Transforming power into goodness

By veryfrank

Power is a thing, directionless, meaningless unless there is someone to direct it and give it value. Empower is an action that creates change for the better. The word power has historically many negative associations, and yet there is so much evidence of it being used benevolently. It seems strange that two words can be so related and yet come to mean such different things.
What really matters is that a person should understand the meaning of responsibility and accountability. Without this understanding, everything goes wrong. Those that think they aren’t answerable for their behaviour are slaves to power while those that know that they are answerable and want to be, have power in check, are released by it and therefore can use it constructively instead of being used by it.
We can’t take power with us when we die. We can only leave behind some influence on the world in the form of others we have touched or developed. So those concerned with acquiring power purely for its own sake take the short-term view, believing that all that matters occurs during their lifetime, believing that people are merely useful. Their main intention is to serve and build self, believing that they are essentially only responsible for themselves, that they are the centre of their lives and that power is a miracle drug that can give them authentic sense of self and identity. Those with the long term view see power as a useful resource, while they see people as essential and indispensable. They see that people are not for the taking but that opportunities to serve others are. They see service as reward in itself, not a way of acquiring credits.
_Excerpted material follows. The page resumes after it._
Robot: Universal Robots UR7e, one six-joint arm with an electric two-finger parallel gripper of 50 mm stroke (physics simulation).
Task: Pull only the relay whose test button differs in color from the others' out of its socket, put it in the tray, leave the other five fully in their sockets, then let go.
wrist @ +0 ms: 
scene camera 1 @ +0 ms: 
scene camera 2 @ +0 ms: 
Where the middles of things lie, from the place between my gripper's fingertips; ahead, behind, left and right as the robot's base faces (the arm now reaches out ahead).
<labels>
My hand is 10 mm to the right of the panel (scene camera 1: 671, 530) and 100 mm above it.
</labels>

Power often makes a person lonely because it isolates him or her. Those that just want it, behave from a place of fear, believing everyone must want a bit of their power, so they hoard and defend it. Those who empower others have the gratification of feeling that they belong to a group or community because they have invested in it, even if that community is made up of just two. They invest in others – with time, love or money – because essentially they don’t need power themselves. They are free enough and sure enough of their own worth not to need external standards of measurement. They needn’t power dress or own a powerful car or have titles of power because in their souls they know that they are already titans, kings and queens. Those, that want power and need to show that they have it, in reality have nothing, while those that wish to empower others already have everything they need. The power-mongers need to be seen, while the empowering types want only the effect of their action to be seen in others’ growth. Power never really compensates for a lack of character or moral fibre although desperation drives people to continue with this belief. In fact, power in people’s hands highlights their quality or their lack of it. In the hands of a selfish, egotistical person it turns toxic and feeds on that person, while in the hands of a quality person the power moves outwards, energising and empowering.
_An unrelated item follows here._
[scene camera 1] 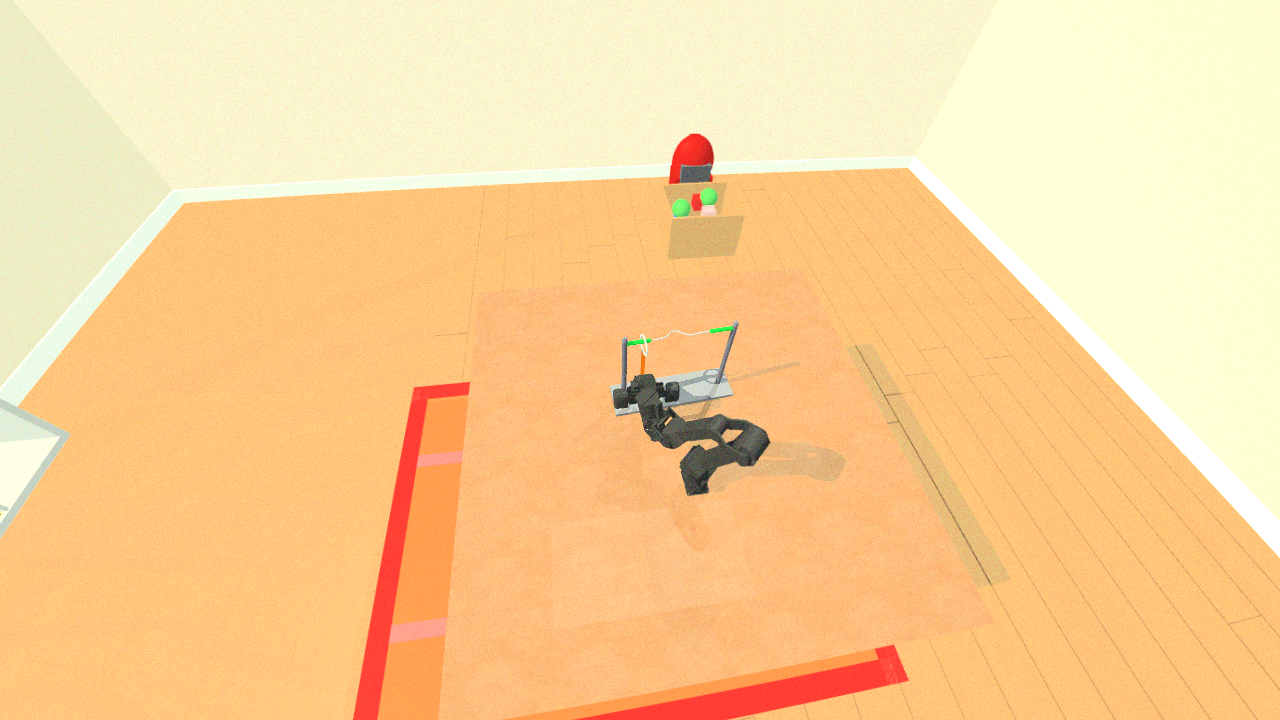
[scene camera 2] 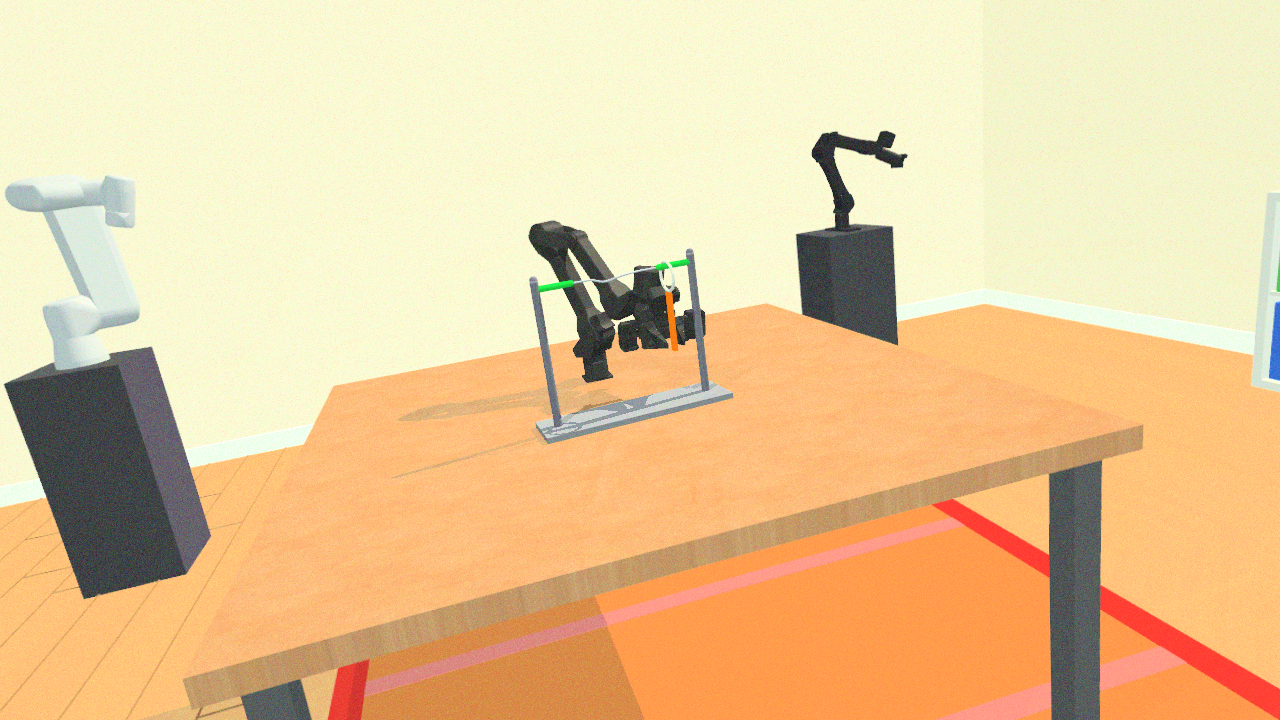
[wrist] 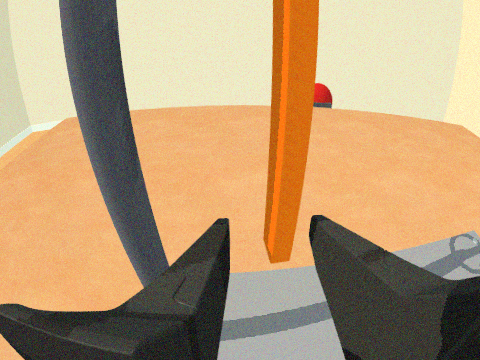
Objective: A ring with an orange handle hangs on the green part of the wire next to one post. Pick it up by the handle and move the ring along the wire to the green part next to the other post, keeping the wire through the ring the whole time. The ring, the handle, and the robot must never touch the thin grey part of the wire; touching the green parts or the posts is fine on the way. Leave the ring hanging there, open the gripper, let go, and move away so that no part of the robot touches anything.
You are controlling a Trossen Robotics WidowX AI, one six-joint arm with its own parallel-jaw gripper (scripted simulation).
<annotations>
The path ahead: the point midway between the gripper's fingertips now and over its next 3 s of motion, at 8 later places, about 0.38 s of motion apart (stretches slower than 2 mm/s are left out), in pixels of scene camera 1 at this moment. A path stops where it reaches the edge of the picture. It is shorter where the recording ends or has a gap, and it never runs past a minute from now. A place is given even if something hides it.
The gripper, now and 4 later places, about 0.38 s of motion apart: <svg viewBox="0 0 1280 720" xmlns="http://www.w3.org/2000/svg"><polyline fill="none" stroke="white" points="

What matters isn’t success, but what we do with it. What matters isn’t money, knowledge, skill, resources, love, loyalty or wisdom but what we do with these things. Power is a means to an end, not merely an end in itself. Power is not the goal but a world where everyone feels they have a rightful place in the sun, where everyone has an opportunity to make a contribution in whatever sphere suits them, where everyone has a chance to achieve to their very best. Someone who holds onto his or her power is like an eclipsed sun: no one really feels the benefit of their energy. Those that let go and share their power are like brightly shining suns, fully realised, having an exponential impact on others, energising all those who are touched by their rays. The global status quo doesn’t represent conditions conducive to achieving this goal, so we must find ways to move from a place of hating or pandering to those with power to a place of empowering the weak, the talented, the aspiring and the determined.
Courage, conscience and will can transform power into goodness. Courage is needed to resist the powerful moral mainstream, to move away from what is convenient and normal but not right, towards that which the moral imperative deems necessary but has not yet been done, or at least not in enough quantity. A conscience is needed to know that we are interdependent and that this interdependence demands action of us, action that harnesses the energy inherent in our connectedness. Finally there is needed a will, to commit to this realisation by turning it into a practical reality. These are the catalysts that transform power into empowering action.